At the end of the sessions, Anna demonstrated a different approach to issues that previously irritated her and caused her to behave in problematic ways according to her parents. When confronted with a problem in her everyday life, instead of expressing distress and have tantrums that cause problems to her and her immediate environment as she did before, at this point she has a calmer approach and seems to rationalize situations that would previously cause a much stronger reaction.
‘My teacher pointed out something I did wrong in front of the whole class… it was a bit embarrassing to have my mistakes pointed out in front of everyone. But I took it pretty well I think, it wasn’t so bad after all I think…’
‘It is easier for me now to have a normal conversation with my parents, and things they say don’t piss me off as much as they used to.’
It is evident that Anna experiences potential conflicts in a different way now, and most importantly she is able to acknowledge this difference and understand she has made progress in comparison to her previous emotional state.
When Anna first came to our practice, she was struggling with the image of herself on many levels; she felt unattractive, she thought that boys were not only uninterested in her but also made fun of her looks, and she would use words such as ‘ugly, gross, blunt’ to refer to the way she looked. Apart from that, she saw herself as incompetent, unable to fulfill even simple tasks and from time to time even ‘useless’. After twenty-four months of therapy, the first thing that became apparent was the shift in the adjectives she was using to describe herself.
‘and I tried this dress on and I think I looked nice, like, this colour looks good on me I think…’
‘I bought this new eyeliner and tried it on and made my eyes pop, I had only seen that on tutorials online, didn’t know I could do it myself, made my eyes look so pretty.’

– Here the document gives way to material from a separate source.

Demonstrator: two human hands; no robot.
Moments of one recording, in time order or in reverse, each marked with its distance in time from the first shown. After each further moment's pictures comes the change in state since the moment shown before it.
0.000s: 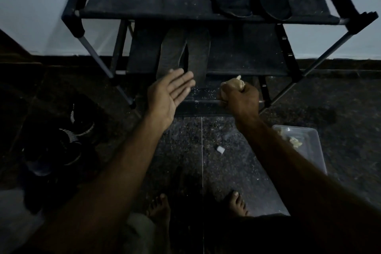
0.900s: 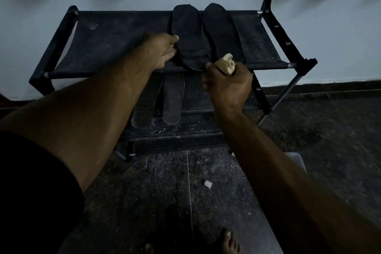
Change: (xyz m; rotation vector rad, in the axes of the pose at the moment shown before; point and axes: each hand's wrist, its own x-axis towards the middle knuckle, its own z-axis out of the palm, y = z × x) left_hand 0.119 0.110 0.147 0.368 -0.007 0.067; right_hand 0.047 -0.107 0.002 0.207 0.269 -0.314
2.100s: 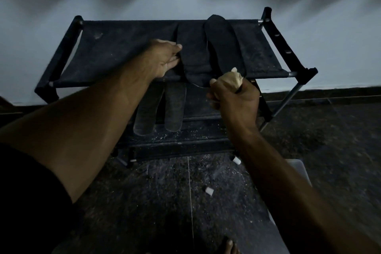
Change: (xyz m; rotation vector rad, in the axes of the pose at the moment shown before) left_hand 0.009 0.001 -0.003 0.044 -0.058 0.006; right_hand -0.008 -0.001 -0.023 -0.021 -0.135 0.007
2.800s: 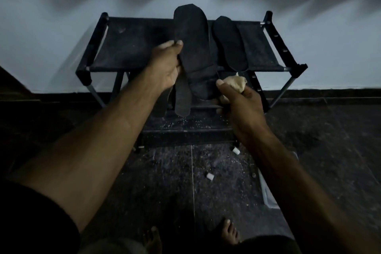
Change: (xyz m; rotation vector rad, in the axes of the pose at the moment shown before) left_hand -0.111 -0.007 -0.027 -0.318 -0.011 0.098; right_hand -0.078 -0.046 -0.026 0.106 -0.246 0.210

Furthermore, she started giving credits to herself for managing tasks that had seemed unbearable before:
‘I went to the mall today, and met the girls… it wasn’t as bad as I thought, I mean, it felt good to leave the house for a change, didn’t think I would enjoy it but I’m glad I went…’
‘So they gave us the test back, turns out I didn’t do as bad as I thought, I actually did better than Steph and she always gets the highest grades out of all of us, I’m actually kind a proud for this grade, I like history more than I thought I did.’

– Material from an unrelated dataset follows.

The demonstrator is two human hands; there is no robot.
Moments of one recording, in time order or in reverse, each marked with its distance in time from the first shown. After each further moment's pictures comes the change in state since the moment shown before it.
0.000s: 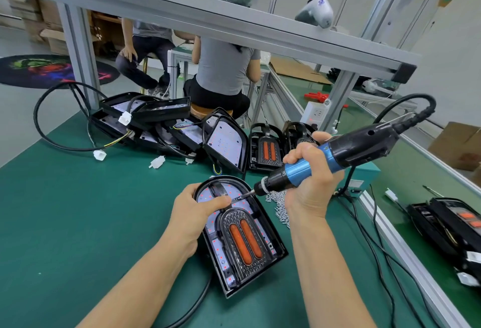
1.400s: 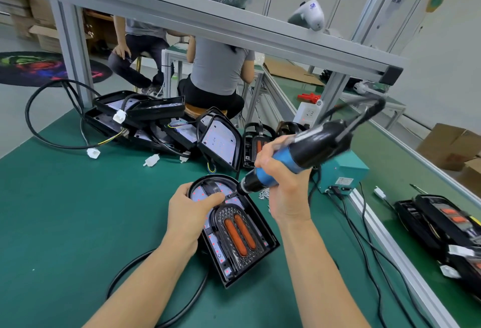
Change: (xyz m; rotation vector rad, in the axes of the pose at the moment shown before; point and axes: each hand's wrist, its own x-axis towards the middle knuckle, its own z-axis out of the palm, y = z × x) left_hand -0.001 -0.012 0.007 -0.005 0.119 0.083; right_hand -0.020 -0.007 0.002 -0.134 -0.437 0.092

Anna has not only re-introduced social activities in her everyday life and has started paying more attention in school, but she seems to recognize the change in her behaviour and general mood as well. Besides this, she acknowledges the importance these changes have for her self-esteem, as she associates her performance in school with an increase in self-esteem. Therefore, we can observe that the therapeutic process has had an extremely positive effect on her perception of herself.

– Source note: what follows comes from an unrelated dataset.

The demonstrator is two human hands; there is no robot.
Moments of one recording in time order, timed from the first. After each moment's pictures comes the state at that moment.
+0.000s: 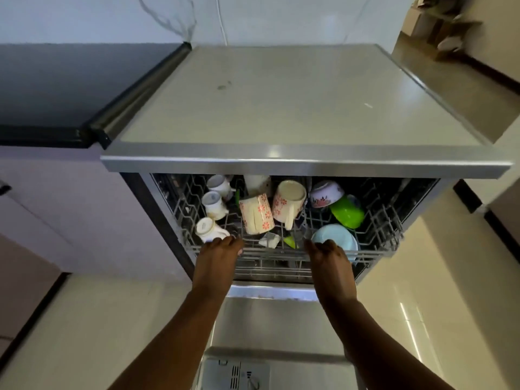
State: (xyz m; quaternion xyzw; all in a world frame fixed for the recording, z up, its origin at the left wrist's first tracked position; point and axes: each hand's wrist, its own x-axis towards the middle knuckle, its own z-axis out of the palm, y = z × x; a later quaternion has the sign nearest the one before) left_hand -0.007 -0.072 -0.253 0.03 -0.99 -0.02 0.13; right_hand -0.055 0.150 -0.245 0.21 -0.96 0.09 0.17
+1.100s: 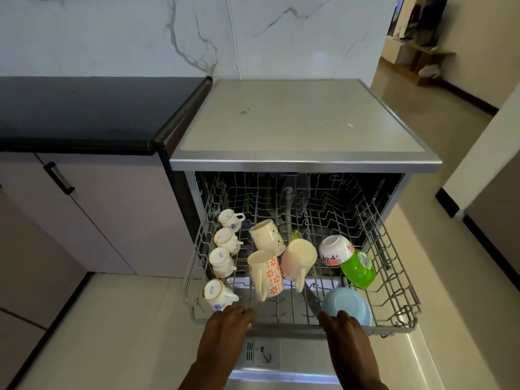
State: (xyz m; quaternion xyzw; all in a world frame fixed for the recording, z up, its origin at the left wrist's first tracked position) left_hand 0.199 -0.045 -0.250 -0.04 -1.00 -0.09 0.00; right_hand 0.151 0.191 -0.234 0.17 -0.98 0.07 -0.01
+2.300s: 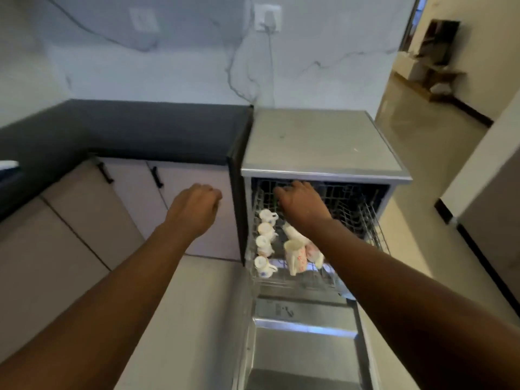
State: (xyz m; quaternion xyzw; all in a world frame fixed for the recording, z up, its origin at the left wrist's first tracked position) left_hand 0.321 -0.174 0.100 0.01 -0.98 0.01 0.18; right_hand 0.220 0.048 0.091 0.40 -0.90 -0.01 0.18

As the authors have tried to illustrate in this article, psychodynamic psychotherapy can be a powerful intervention for depressed young people, especially those for whom depression is a marker of broader difficulties in negotiating the adolescent process. Although outcomes research in child and adolescent psychodynamic psychotherapy is still in its infancy, there is a growing body of empirical evidence to show the effectiveness of such an approach, and there are several ongoing studies that also aim to throw more light on the elements of psychodynamic therapy with adolescents that may promote change. The work by Blatt et al. (1996 ) on adult depression is important because it not only begins to provide empirical support for certain subtypes of depression related to key psychodynamic features, it also relates these to therapeutic mechanisms that may help us as clinicians to know what kind of help is needed by different people with different kinds of psychological vulnerability to depression. There is still a great deal to learn about adolescent depression, and much that can be learned about what are the most effective interventions to promote long-term recovery. We need to understand in more complex terms the multifaceted nature of adolescent depression, so as to unravel how those complex dynamics interact with particular therapeutic interactions and techniques.